Brower served with the 10th Mountain Division in Europe in World War II and was awarded the Bronze Star. He returned as editor of the Sierra Club magazine and launched the club into publication of coffee-table books, beginning with one by his friend Ansel Adams, the renowned photographer.

Under his leadership as executive director from 1952 to 1969, the Sierra Club grew from 2,000 hikers to 78,000 true believers. It now has more than 600,000 members and substantial influence in Washington and state capitals.

In what was perhaps the most important confrontation of his life, he propelled the organization into a fight against damming the Colorado River in the Grand Canyon in 1966. The Internal Revenue Service responded by revoking the Sierra Club's nonprofit tax status - which Mr.
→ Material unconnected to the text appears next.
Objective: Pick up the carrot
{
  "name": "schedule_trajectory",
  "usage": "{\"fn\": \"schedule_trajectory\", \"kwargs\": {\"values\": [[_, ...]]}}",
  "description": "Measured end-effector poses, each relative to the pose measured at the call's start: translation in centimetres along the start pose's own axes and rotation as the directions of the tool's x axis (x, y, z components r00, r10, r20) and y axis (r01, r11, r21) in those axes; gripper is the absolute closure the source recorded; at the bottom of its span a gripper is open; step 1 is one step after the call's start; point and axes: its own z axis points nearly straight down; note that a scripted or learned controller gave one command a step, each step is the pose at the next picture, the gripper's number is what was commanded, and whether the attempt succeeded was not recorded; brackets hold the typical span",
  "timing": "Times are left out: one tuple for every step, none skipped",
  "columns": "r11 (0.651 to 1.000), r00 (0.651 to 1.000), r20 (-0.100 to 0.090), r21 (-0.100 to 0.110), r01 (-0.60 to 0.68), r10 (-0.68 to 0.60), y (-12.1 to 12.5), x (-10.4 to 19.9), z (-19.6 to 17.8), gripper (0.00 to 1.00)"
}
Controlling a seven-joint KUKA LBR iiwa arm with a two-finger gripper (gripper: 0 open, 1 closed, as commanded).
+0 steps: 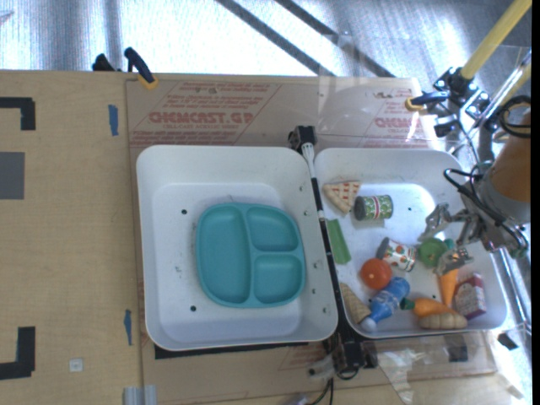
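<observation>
The tool [451, 241] hangs over the carrot [446, 286] in the right bin [405, 194], its opening unclear; descend centred, straddling it across its narrow width.

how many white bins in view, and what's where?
2. The left bin holds a teal divided plate; the right bin holds the toy food, including the carrot, with the gripper above it.

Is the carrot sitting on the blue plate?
No, the carrot lies in the right bin among the other toy foods, while the teal divided plate sits in the left bin.
</observation>
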Motion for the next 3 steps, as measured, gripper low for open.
{"fn": "schedule_trajectory", "kwargs": {"values": [[0.999,0.999,-0.015,-0.007,0.041,-0.041,7.7,1.6,-7.0,1.0],[0.999,0.999,-0.022,-0.008,0.037,-0.037,7.5,1.8,-6.7,0.0],[0.997,0.997,-0.017,-0.006,0.082,-0.082,3.0,2.7,0.6,0.0]]}}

Brower leveraged into a wave of public sympathy.

"Backlash from the IRS intervention was probably one of the important factors in staving off the dams," he wrote in his 1990 memoir "For Earth's Sake."

He was forced out of his job as executive director of the Sierra Club in 1969 by board members unhappy that he made major decisions without consulting them. He founded Friends of the Earth, an organization he said was intended to "make the Sierra Club appear reasonable."
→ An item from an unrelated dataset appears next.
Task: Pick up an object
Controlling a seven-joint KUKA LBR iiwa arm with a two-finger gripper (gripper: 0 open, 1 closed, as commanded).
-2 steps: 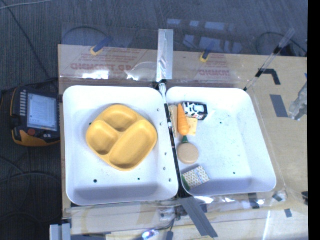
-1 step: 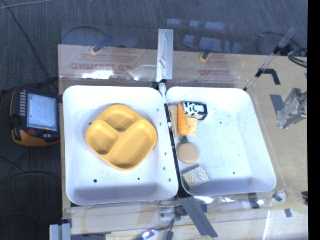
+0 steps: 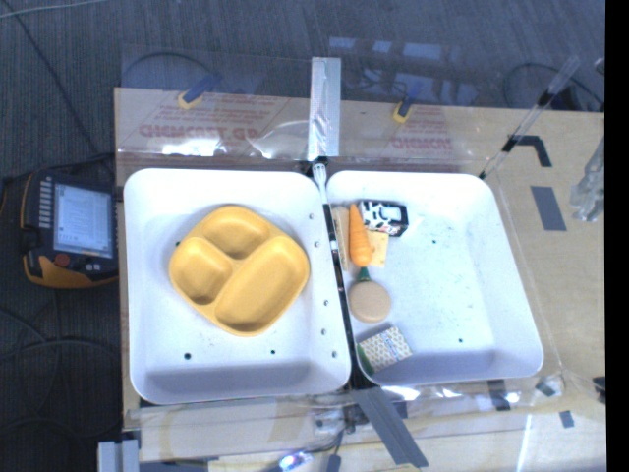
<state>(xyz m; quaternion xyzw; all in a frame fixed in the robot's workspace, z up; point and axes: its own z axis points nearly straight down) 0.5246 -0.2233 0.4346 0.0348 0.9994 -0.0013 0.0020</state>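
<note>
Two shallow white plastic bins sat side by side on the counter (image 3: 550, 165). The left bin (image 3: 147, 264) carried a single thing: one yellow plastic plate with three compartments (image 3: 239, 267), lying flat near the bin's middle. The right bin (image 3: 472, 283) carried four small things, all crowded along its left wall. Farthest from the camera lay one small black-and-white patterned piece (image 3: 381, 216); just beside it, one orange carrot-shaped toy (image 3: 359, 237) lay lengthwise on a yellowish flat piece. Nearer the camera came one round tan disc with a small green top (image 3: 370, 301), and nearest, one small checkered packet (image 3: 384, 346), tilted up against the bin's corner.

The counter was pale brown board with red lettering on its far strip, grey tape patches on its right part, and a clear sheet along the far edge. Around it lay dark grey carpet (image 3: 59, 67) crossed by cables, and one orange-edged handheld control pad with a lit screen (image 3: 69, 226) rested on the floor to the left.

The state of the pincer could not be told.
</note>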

He resigned after a battle for control in 1986. In 1982, he established the San Francisco-based Earth Island Institute.

John McPhee, who wrote about Mr. Brower in his 1971 book "Encounters with the Archdruid," said Mr. Brower "listened to his own drum."

"He had some arrogance. He was feisty. He was a battler," McPhee said. "He was ministerial in the sense that he had a cause and he was in a pulpit."

Mr. Brower also pushed environmentalists to become more directly involved in politics, said David Ortman, former Washington state director of Friends of the Earth. Mr. Brower was a co-founder of the League of Conservation Voters, which keeps track of congressional votes and publishes annual ratings of federal lawmakers.

Ortman compared Mr. Brower's influence with that of Hazel Wolf, the longtime Audubon Society volunteer who died earlier this year.

"Losing David and Hazel makes it a pretty rough year," Ortman said. "But even archdruids can't live forever."

Information from Seattle Times staff reporter Ross Anderson and The Associated Press is included in this report.